La colletta alimentare è ormai la nostra realtà. Inutile girarci attorno. Siamo in un’economia di guerra. E malgrado i latrati di quanti tentano di seppellire le grida di dolore, Milano è una città che soffre. Non possiamo dirlo ad alta voce. Dobbiamo organizzare le Olimpiadi. Abbiamo la Borsa valori, e mercati che non possiamo permetterci di far crollare. Ma l’anello di povertà che ci circonda, si allarga e allo stesso tempo si restringe verso il centro storico della città. Aumenta il numero di quanti fanno fatica anche a mangiare
L’incredibile osservazione è che alla sofferenza sono abituati quelli che già soffrivano. Molto meno quelli che ci sono arrivati per gradi, oggi. Scivolati poco alla volta verso il basso. Il dolore striscia radente vicino la soglia della vergogna: quel dolore resta muto, soffoca le parole. Provare solitudine e ansia non è glamour, non fa vendere, non ha appeal salvo in qualche trasmissione serale in cui invece la sofferenza diventa un business per chi la vende dentro contenitori urlati. Da sempre, perché qualche ricco possa pascere nella sua opulenza, bisogna che ampi strati di poveri collaborino con il loro dolore.

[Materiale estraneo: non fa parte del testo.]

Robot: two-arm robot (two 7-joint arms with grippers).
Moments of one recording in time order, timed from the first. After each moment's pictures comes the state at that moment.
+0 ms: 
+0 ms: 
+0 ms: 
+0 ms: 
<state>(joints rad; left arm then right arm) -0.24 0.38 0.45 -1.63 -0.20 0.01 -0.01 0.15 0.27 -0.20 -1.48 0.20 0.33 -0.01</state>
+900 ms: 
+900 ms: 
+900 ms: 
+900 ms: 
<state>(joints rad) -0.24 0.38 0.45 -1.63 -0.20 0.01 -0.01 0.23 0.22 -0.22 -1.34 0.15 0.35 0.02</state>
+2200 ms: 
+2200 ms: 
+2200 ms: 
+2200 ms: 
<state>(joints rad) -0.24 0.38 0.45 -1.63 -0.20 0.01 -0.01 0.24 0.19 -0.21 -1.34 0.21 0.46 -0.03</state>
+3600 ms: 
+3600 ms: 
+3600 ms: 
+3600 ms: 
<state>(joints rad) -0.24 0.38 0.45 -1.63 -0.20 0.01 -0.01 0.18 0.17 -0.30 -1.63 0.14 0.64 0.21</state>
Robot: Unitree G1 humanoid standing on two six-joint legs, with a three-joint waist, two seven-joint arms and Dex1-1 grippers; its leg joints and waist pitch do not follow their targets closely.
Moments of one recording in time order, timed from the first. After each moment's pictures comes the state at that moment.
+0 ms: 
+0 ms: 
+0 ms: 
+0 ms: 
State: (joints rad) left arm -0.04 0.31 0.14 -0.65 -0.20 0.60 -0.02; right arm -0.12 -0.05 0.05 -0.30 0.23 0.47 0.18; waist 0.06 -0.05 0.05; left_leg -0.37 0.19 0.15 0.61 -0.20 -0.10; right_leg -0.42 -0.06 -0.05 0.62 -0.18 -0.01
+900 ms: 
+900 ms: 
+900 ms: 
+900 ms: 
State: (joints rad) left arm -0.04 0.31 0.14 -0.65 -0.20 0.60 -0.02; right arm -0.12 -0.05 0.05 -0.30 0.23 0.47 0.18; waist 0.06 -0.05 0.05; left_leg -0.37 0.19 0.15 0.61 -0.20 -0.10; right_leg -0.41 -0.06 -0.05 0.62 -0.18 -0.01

Per questo Milano Positiva ha deciso di fare qualcosa di concreto e di immediato. Una raccolta di cibo, una colletta alimentare attraverso il supermercato Unes di Via Emilio De Marchi a Milano. Chiunque lo vorrà potrà, mentre fa la spesa, donare del cibo a chi all’improvviso ha il piatto vuoto. E non riesce a mettere il pranzo con la cena. Un gesto semplice e concreto: “quando pensi a te, pensa anche un po’ per me” parafrasando Celentano. Presso il Supermercato troverete dei carrelli in cui depositare il cibo per chi non ne ha. Chi può doni a chi non ha. E chi non ha beneficerà di un atto di solidarietà concreto e anonimo allo stesso tempo.
Il cibo verrà portato presso la Chiesa di Santa Maria Goretti e San Martino in Greco, sempre a Milano, dove si provvederà a smistare il cibo a chi ne ha bisogno. Un piccolo segnale di attenzione. Un simbolo di quello che questi tempi oscuri c’insegnano. La solidarietà non va in vacanza, perché la sofferenza non va in vacanza. Anzi: oggi è salita alla ribalta proprio quando avevamo pensato di averla quasi eliminata. Se non è troppa fatica e siete lì vicini date una mano a voi stessi. Un po’ di pane, pasta, olio. Quello che serve per ricominciare in modo nuovo. Il mondo in questi due mesi è cambiato. È cambiata la percezione della vita.
È bastato un virus letale ed invisibile a ricordarci quanto piccolo sia l’uomo davanti al creato.